→ YOUR ASSIGNMENT: From the entries that follow, work out how many lines contain "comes". Write the number only.

→ SOURCE MATERIAL:
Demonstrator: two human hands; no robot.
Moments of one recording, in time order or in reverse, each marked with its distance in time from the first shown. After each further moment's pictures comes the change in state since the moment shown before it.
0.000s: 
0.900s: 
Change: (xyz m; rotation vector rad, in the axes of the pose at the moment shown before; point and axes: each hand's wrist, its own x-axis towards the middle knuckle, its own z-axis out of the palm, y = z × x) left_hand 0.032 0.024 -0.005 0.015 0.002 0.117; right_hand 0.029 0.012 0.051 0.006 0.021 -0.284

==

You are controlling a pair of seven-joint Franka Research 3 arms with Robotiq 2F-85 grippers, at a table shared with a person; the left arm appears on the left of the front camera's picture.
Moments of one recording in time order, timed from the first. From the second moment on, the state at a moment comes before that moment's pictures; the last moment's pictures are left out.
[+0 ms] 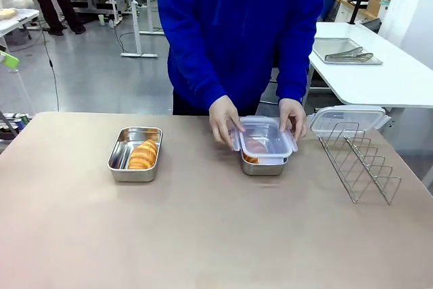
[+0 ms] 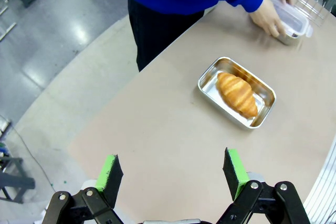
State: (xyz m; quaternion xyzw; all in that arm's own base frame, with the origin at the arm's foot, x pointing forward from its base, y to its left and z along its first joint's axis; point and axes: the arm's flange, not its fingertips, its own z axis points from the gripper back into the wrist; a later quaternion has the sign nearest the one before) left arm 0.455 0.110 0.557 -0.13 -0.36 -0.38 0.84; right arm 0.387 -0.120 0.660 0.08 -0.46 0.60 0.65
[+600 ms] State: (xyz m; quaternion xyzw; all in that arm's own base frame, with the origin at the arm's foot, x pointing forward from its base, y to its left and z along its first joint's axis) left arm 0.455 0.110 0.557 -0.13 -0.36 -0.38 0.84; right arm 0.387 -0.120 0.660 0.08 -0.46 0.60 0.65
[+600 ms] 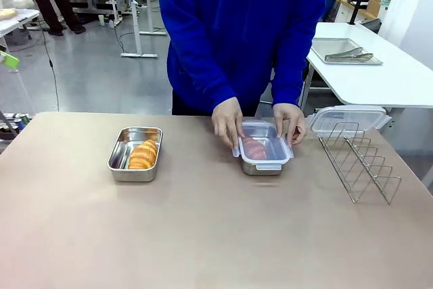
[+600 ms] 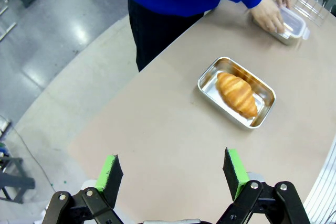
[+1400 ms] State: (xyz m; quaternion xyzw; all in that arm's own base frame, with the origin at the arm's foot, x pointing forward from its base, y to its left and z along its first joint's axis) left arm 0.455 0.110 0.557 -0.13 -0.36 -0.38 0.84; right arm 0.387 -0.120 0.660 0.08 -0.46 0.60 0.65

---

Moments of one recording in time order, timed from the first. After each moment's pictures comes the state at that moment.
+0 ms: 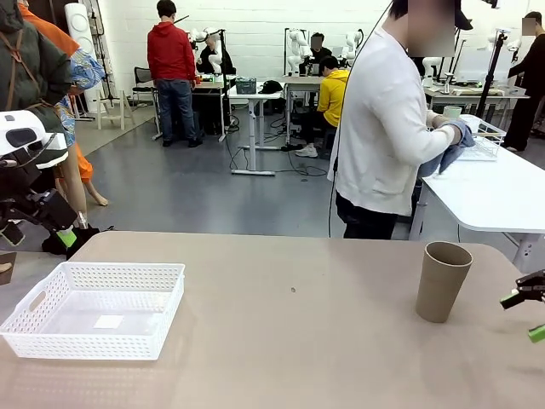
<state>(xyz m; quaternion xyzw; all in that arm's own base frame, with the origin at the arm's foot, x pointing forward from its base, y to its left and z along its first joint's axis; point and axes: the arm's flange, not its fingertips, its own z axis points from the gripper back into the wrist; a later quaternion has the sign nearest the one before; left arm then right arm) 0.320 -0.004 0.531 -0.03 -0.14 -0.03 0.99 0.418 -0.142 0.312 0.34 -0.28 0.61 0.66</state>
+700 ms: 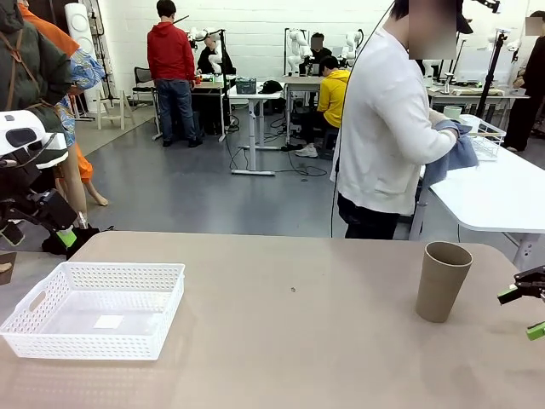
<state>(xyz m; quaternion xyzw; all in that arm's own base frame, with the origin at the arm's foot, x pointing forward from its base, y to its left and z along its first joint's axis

→ OUTPUT OF THE TASK: 3